Changes in gene expression of phenylethanolamine N-methyltransferase in the transplanted human heart.

Heart transplantation (HTx) is an accepted treatment for precisely defined patients with chronic congestive heart failure; however, as a result of the procedure, the graft is completely denervated. Our study focused on the catecholamine biosynthetic pathway, that is, the production of epinephrine, which is known to have positive chronotropic and inotropic effects on the heart. mRNA levels of the phenylethanolamine N-methyltransferase (PNMT), the enzyme catalyzing epinephrine synthesis in myocardial tissue, were determined in 18 patients (0 to 10 yr after HTx). Samples of myocardium were obtained from the right ventricle at the time of a routine endomyocardial biopsy performed for the diagnosis of graft rejection.

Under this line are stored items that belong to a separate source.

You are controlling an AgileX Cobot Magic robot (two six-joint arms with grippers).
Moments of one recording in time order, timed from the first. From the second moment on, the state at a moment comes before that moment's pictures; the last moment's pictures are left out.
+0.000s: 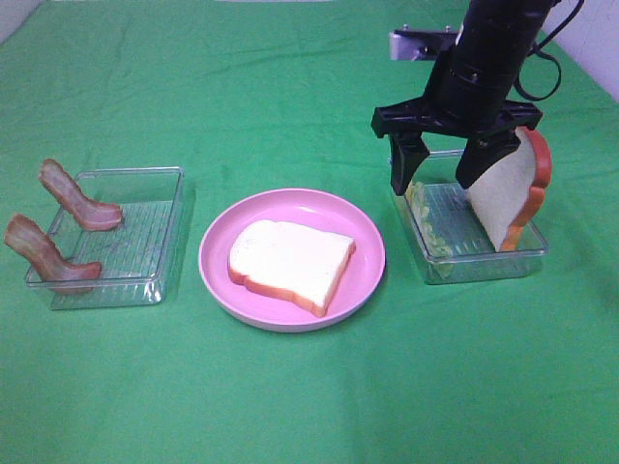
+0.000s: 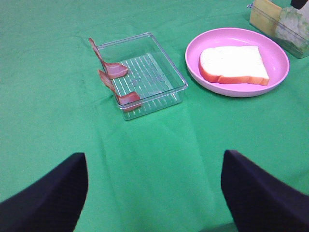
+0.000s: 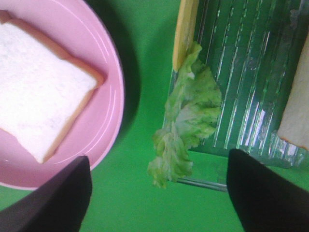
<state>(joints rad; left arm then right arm) -0.28 0.00 -0.50 -0.05 1.06 0.04 0.35 2.00 -1.57 0.14 1.08 0.05</state>
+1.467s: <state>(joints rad) -0.28 0.00 -0.50 -0.05 1.06 0.04 0.35 2.00 -1.63 0.04 1.13 0.11</state>
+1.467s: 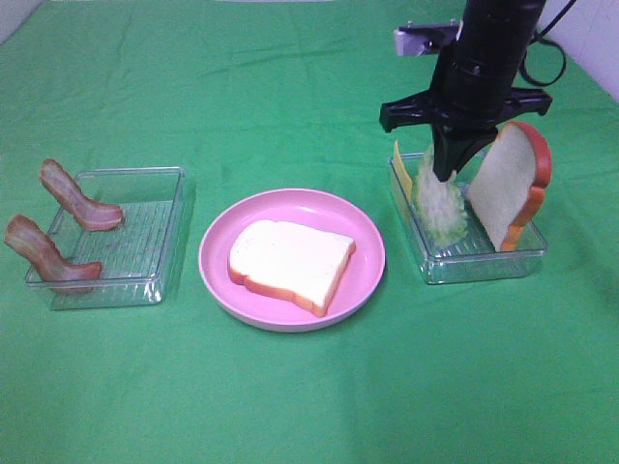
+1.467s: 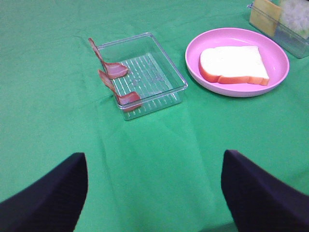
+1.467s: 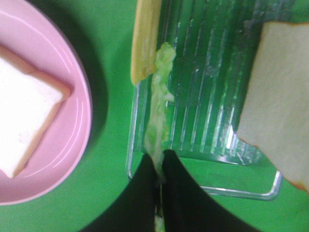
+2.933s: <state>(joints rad) -0.28 0.00 -0.50 -0.05 1.06 0.04 0.52 2.19 -1.65 0.88 0.99 -0.30</state>
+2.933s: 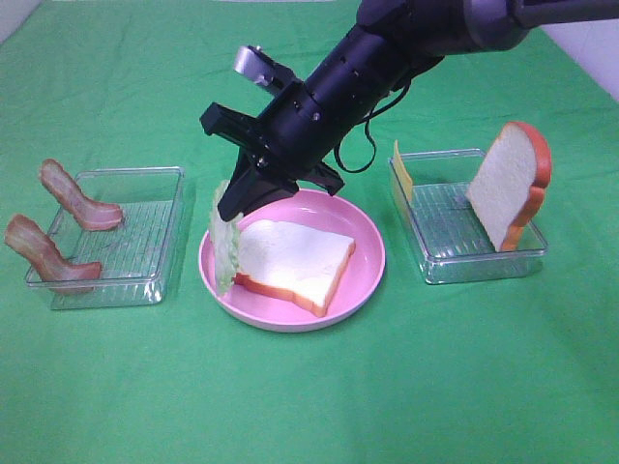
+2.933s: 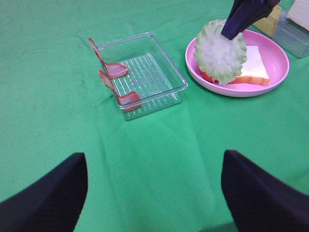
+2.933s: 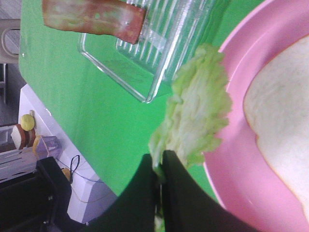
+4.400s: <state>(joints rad) -0.28 0.00 -0.50 -0.05 1.06 0.04 0.52 1.97 -1.65 0.20 1.05 0.02</state>
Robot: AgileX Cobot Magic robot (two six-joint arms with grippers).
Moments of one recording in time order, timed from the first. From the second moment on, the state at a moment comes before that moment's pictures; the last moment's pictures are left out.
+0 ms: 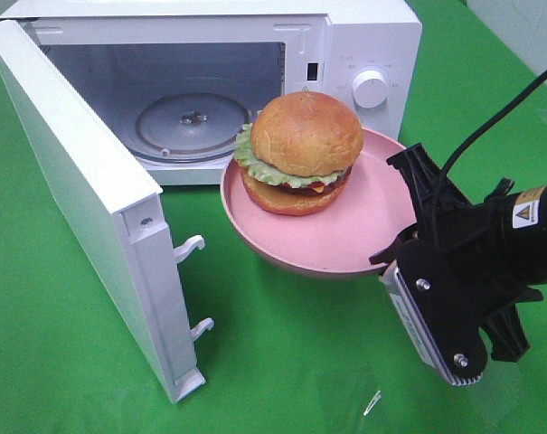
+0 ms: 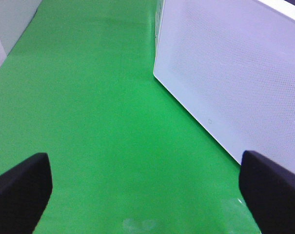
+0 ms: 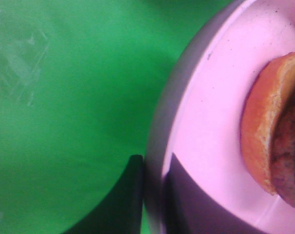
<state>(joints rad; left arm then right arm) 0.05 0.00 -0.52 -0.10 1.07 0.00 0.59 1.29 -0.52 0.24 0.12 -1.88</state>
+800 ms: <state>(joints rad) 0.05 0.00 -0.52 -0.10 1.07 0.00 0.62 1.40 -0.61 0.47 0.14 -2.11</state>
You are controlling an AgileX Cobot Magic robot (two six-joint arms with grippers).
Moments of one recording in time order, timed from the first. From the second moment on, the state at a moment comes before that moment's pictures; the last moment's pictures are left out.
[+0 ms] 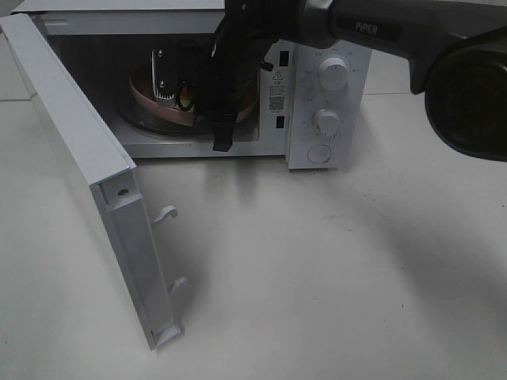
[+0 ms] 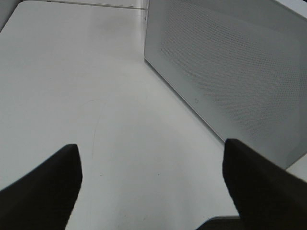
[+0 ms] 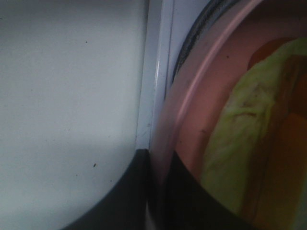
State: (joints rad) left arm 0.01 0.00 -0.52 -0.09 1.08 0.00; right arm 0.58 2.44 -2.17 0.13 0.83 -1.21
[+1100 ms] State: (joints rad) left arm 0.01 0.00 -0.52 -0.09 1.08 0.00; right arm 0.68 2.19 -1.79 -0.01 0.66 -1.12
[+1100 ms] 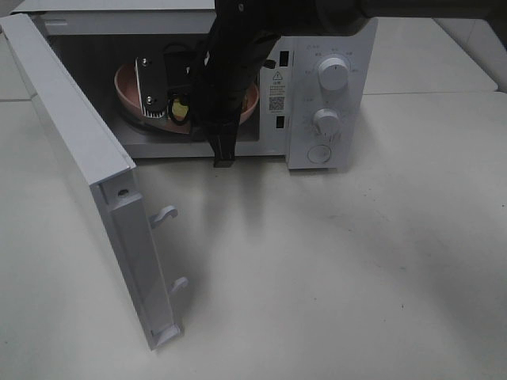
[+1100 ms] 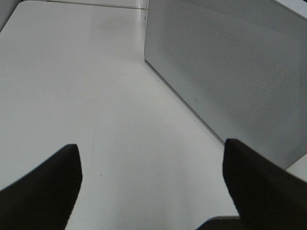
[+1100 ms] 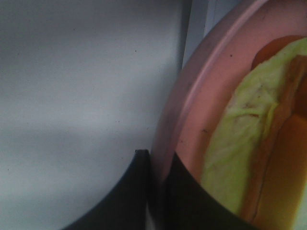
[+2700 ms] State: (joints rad) left arm 0.01 0.00 -0.52 -0.09 1.08 0.00; right arm 0.81 1.85 -1.26 -0.18 0.50 -1.12
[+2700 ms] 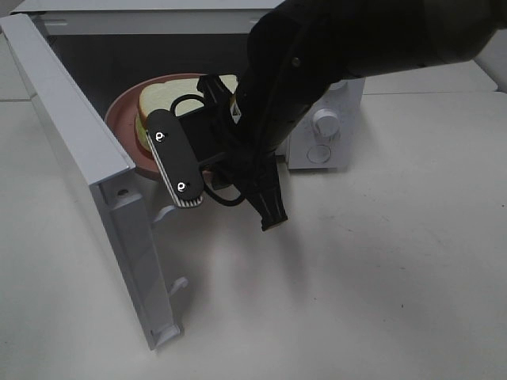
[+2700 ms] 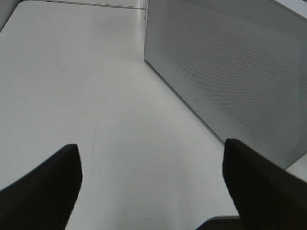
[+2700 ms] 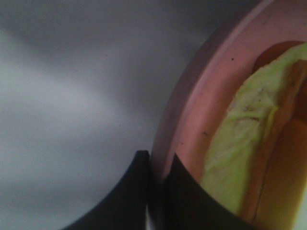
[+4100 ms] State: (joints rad) left arm 0.01 0.00 -0.52 -0.09 1.08 0.00; right arm 0.89 1.40 -0.75 -0.26 0.50 -1.00
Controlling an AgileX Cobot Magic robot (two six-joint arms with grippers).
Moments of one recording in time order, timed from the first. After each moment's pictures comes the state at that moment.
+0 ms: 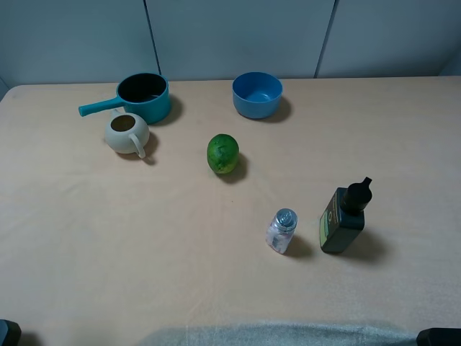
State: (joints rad) left arm -0.02 0.00 -0.49 0.15 1.05 0.07; right arm 0.03 -0.01 -0.50 0.00 1.01 -0.01
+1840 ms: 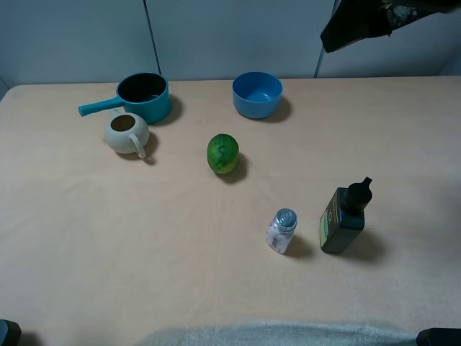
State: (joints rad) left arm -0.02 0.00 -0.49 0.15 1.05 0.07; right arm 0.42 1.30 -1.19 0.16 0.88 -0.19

Results were correlated with the following clinical parameters: heart rate, heart rate variability, blood pressure, graft systolic function, and the presence of the rejection. We observed that heart PNMT mRNA levels were significantly higher during the first 3 yr as compared to longer periods after HTx. Also, a decrease in the average heart rate and an increase in the heart rate variability were documented. Levels of the PNMT mRNA do not correlate with blood pressure, left ventricular systolic function at rest, and rejection. Thus, a gradual decrease of the heart rate and an increase in the heart rate variability after HTx is considered to be a sign of cardiac graft reinervation. We speculate that the increased PNMT transcription in human myocardium in early intervals after HTx reflects "autonomous sympathicotrophy." A decrease in the PNMT gene expression with the number of years after HTx could be a consequence of the reinnervation process.